ノートに4色ボールペンの黒で『俺ももっと自信を持つ!』と強い筆圧で書いた。
〇
三回戦と準々決勝が行われる土曜日。大志の父の車で遠園シニアのグラウンドに到着した。いつもより大分早く着いた。初夏の早朝の空気が清々しい。
大志と別れて一軍の集まりに合流するが、まだ半分も集まっていない。
「おはようございます」
草薙はグラウンドの近所に住んでいるので、車で送られて来るのではなく自力で自転車で来る。
「おはようございます!」
友樹は草薙に頭を下げた。
2人の元に監督が歩いてきた。「おはようございます」と頭を下げた2人に、監督も「おはよう」と返し、笑みを見せた。
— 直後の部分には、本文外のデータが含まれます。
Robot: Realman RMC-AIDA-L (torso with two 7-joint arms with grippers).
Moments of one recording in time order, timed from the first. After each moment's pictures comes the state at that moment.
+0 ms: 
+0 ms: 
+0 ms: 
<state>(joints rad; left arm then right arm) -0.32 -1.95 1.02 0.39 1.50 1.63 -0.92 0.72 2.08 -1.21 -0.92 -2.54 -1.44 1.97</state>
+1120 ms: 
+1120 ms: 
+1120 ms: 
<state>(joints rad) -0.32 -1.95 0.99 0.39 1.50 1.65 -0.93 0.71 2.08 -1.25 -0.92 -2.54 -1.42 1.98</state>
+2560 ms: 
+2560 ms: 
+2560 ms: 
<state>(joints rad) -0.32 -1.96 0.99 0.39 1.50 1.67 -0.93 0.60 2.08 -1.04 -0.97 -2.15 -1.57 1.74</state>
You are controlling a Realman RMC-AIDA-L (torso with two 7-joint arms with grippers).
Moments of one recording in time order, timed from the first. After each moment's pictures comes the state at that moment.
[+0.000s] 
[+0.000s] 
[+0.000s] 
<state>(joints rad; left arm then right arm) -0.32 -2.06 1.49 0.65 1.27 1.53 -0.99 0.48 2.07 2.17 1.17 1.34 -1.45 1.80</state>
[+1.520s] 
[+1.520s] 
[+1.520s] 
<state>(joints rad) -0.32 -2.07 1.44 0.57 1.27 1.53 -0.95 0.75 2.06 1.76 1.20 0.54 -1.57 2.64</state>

「2人とも『仙台広瀬』さんとの試合で活躍してくれたなあ」
「ありがとうございます」
「ありがとうございます!」
「井原のライト、良かったぞ!」
監督の本心だと分かった言葉に、友樹は固まってしまった。
選手とは選ばれる者。与えられた場所を守りぬいて見せる。
だけど本当はショートになりたい。
監督が去って行こうと背を向けた際に、草薙が友樹の背を軽く叩き、
「自信のない子に任せたい?」
と小声で聞いた。友樹は勇気を出して、監督の背に駆け寄った。
「あの、監督!」
「おう、どうした」
「俺はショートになりたいです!」
言ってしまった!
監督に言いたいことを言えたという心の昂ぶりと、言っても良かったのかなという恥ずかしさで、一気に頬が熱くなってきた。
怒られないかな。
でも、本音だからな。
友樹の心臓の鼓動が速くなる。
例え怒られたとしたら、謝るけれど、言ったことは本当の気持ちだ。
だから後悔なんてしない。
友樹の胸の中で弱気を強気が覆いつくしていく。
「そうだったのか」
友樹の緊張を全く知らないようで、監督の口調は間延びして聞こえる。友樹はがくっときた。
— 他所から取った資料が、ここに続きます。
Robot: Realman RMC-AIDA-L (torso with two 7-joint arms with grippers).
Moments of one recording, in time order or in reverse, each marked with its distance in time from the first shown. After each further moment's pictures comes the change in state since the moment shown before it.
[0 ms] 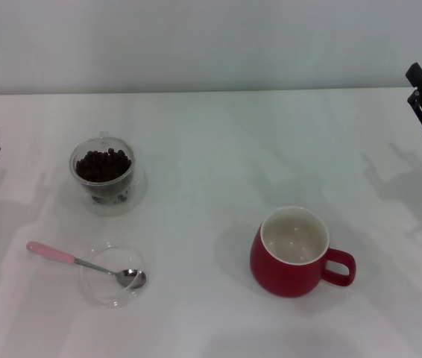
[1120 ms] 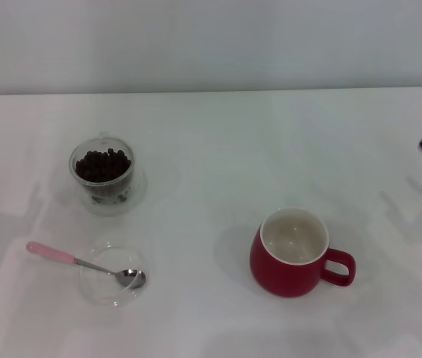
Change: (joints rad) left arm 0.041 0.000 0.006 -0.025 -0.002 -0.054 -0.003; right arm -0.125 -0.069 -0.016 0.020 -0.175 -0.027 0.166
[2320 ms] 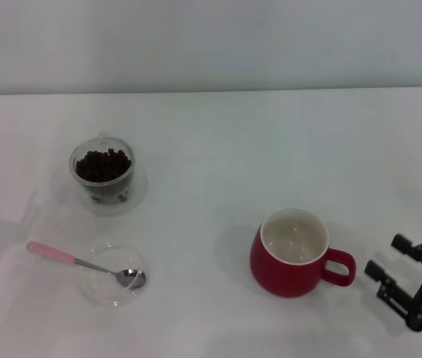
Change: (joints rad) left arm 0.026 0.008 0.002 0.034 0.053 0.038 0.004; right arm -0.058 0.065 -0.038 0.164 -0.228 -0.026 0.036
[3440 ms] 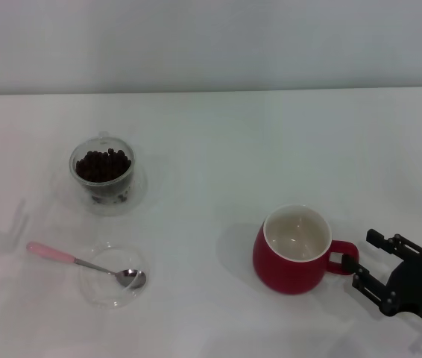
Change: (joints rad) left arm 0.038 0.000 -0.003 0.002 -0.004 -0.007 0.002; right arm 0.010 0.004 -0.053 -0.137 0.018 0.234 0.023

「肩が強いから外野として育てるのも視野に入れていたんだよ」
「そうだったんですか!」
驚いて友樹は目を大きく開いた。
監督が笑う。
「気持ちは分かったよ。でも、俺は皆を試したいからな。焦るなよ?」
「はい!」
俺は試されていると思うと、少しだけ怖いが、それ以上に「やってやる」と思った。
緊張したが、言ってよかった。
監督が他の人たちの元に行くと、草薙が友樹の背を優しく叩いてくれた。
「草薙さんのおかげです」
「まあ、井原がショートになるのは私が卒団した後だよ」
それは悔しいな、と友樹は思った。